### The records
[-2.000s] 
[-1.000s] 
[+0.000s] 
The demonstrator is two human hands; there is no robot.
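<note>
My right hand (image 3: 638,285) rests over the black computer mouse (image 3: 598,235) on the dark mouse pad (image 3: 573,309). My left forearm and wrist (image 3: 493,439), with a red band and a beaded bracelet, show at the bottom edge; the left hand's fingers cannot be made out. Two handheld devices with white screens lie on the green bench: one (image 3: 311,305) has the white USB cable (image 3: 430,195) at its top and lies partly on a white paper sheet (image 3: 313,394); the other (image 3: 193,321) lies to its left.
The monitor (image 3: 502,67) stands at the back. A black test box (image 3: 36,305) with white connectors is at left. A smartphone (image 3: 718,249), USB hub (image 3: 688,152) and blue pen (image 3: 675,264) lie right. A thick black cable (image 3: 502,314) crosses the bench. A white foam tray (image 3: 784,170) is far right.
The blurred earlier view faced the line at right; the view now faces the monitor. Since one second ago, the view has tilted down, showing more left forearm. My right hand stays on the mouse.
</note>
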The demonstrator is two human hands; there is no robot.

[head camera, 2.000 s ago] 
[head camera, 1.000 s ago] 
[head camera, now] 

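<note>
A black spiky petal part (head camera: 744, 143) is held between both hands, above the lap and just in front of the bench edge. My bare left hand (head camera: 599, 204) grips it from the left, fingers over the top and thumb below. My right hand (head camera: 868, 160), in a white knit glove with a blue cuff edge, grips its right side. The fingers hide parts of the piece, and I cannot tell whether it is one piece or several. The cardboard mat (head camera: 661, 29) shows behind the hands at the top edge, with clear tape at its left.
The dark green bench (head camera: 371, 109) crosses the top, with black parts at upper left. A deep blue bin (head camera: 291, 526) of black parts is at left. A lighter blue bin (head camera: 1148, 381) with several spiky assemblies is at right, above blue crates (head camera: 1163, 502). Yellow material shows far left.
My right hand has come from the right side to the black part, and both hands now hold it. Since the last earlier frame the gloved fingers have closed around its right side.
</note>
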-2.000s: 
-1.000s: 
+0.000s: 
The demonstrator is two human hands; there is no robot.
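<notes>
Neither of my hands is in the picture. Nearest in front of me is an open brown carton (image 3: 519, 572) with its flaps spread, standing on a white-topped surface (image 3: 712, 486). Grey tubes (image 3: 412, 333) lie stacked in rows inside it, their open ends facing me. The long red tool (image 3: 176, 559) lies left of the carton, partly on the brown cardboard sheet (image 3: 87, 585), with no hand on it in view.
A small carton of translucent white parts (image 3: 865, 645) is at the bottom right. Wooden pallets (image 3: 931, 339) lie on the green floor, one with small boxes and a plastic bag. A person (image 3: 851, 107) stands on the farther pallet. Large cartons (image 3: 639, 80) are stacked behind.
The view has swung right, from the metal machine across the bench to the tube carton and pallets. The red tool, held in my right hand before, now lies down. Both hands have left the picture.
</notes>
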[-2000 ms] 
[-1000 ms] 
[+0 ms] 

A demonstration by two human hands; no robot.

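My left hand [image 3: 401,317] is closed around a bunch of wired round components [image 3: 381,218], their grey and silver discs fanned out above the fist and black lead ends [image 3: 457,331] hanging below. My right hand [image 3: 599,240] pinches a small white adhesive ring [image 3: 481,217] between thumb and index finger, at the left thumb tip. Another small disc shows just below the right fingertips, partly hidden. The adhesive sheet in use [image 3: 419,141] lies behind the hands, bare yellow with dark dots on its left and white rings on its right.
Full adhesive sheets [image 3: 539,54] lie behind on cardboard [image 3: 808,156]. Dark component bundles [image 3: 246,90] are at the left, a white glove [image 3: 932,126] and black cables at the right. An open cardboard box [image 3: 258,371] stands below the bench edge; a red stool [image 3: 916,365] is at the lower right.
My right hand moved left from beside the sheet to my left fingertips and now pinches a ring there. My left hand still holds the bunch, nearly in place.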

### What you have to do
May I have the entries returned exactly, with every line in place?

### Answer area
[-2.000s] 
[-1.000s] 
[+0.000s] 
The demonstrator is two human hands; there is no robot.
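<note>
My right hand (image 3: 638,285) rests over the black computer mouse (image 3: 598,235) on the dark mouse pad (image 3: 573,309). My left forearm and wrist (image 3: 493,439), with a red band and a beaded bracelet, show at the bottom edge; the left hand's fingers cannot be made out. Two handheld devices with white screens lie on the green bench: one (image 3: 311,305) has the white USB cable (image 3: 430,195) at its top and lies partly on a white paper sheet (image 3: 313,394); the other (image 3: 193,321) lies to its left.
The monitor (image 3: 502,67) stands at the back. A black test box (image 3: 36,305) with white connectors is at left. A smartphone (image 3: 718,249), USB hub (image 3: 688,152) and blue pen (image 3: 675,264) lie right. A thick black cable (image 3: 502,314) crosses the bench. A white foam tray (image 3: 784,170) is far right.
The blurred earlier view faced the line at right; the view now faces the monitor. Since one second ago, the view has tilted down, showing more left forearm. My right hand stays on the mouse.
</note>
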The demonstrator is two human hands; there is no robot.

[head camera, 2.000 s ago] 
[head camera, 1.000 s ago] 
[head camera, now] 

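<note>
A black spiky petal part (head camera: 744, 143) is held between both hands, above the lap and just in front of the bench edge. My bare left hand (head camera: 599, 204) grips it from the left, fingers over the top and thumb below. My right hand (head camera: 868, 160), in a white knit glove with a blue cuff edge, grips its right side. The fingers hide parts of the piece, and I cannot tell whether it is one piece or several. The cardboard mat (head camera: 661, 29) shows behind the hands at the top edge, with clear tape at its left.
The dark green bench (head camera: 371, 109) crosses the top, with black parts at upper left. A deep blue bin (head camera: 291, 526) of black parts is at left. A lighter blue bin (head camera: 1148, 381) with several spiky assemblies is at right, above blue crates (head camera: 1163, 502). Yellow material shows far left.
My right hand has come from the right side to the black part, and both hands now hold it. Since the last earlier frame the gloved fingers have closed around its right side.
</note>
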-2.000s: 
-1.000s: 
+0.000s: 
The demonstrator is two human hands; there is no robot.
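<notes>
Neither of my hands is in the picture. Nearest in front of me is an open brown carton (image 3: 519, 572) with its flaps spread, standing on a white-topped surface (image 3: 712, 486). Grey tubes (image 3: 412, 333) lie stacked in rows inside it, their open ends facing me. The long red tool (image 3: 176, 559) lies left of the carton, partly on the brown cardboard sheet (image 3: 87, 585), with no hand on it in view.
A small carton of translucent white parts (image 3: 865, 645) is at the bottom right. Wooden pallets (image 3: 931, 339) lie on the green floor, one with small boxes and a plastic bag. A person (image 3: 851, 107) stands on the farther pallet. Large cartons (image 3: 639, 80) are stacked behind.
The view has swung right, from the metal machine across the bench to the tube carton and pallets. The red tool, held in my right hand before, now lies down. Both hands have left the picture.
</notes>
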[-2000 ms] 
[-1000 ms] 
[+0 ms] 

A demonstration by two human hands; no robot.

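My left hand [image 3: 401,317] is closed around a bunch of wired round components [image 3: 381,218], their grey and silver discs fanned out above the fist and black lead ends [image 3: 457,331] hanging below. My right hand [image 3: 599,240] pinches a small white adhesive ring [image 3: 481,217] between thumb and index finger, at the left thumb tip. Another small disc shows just below the right fingertips, partly hidden. The adhesive sheet in use [image 3: 419,141] lies behind the hands, bare yellow with dark dots on its left and white rings on its right.
Full adhesive sheets [image 3: 539,54] lie behind on cardboard [image 3: 808,156]. Dark component bundles [image 3: 246,90] are at the left, a white glove [image 3: 932,126] and black cables at the right. An open cardboard box [image 3: 258,371] stands below the bench edge; a red stool [image 3: 916,365] is at the lower right.
My right hand moved left from beside the sheet to my left fingertips and now pinches a ring there. My left hand still holds the bunch, nearly in place.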

For this exercise, nothing more remains to be given.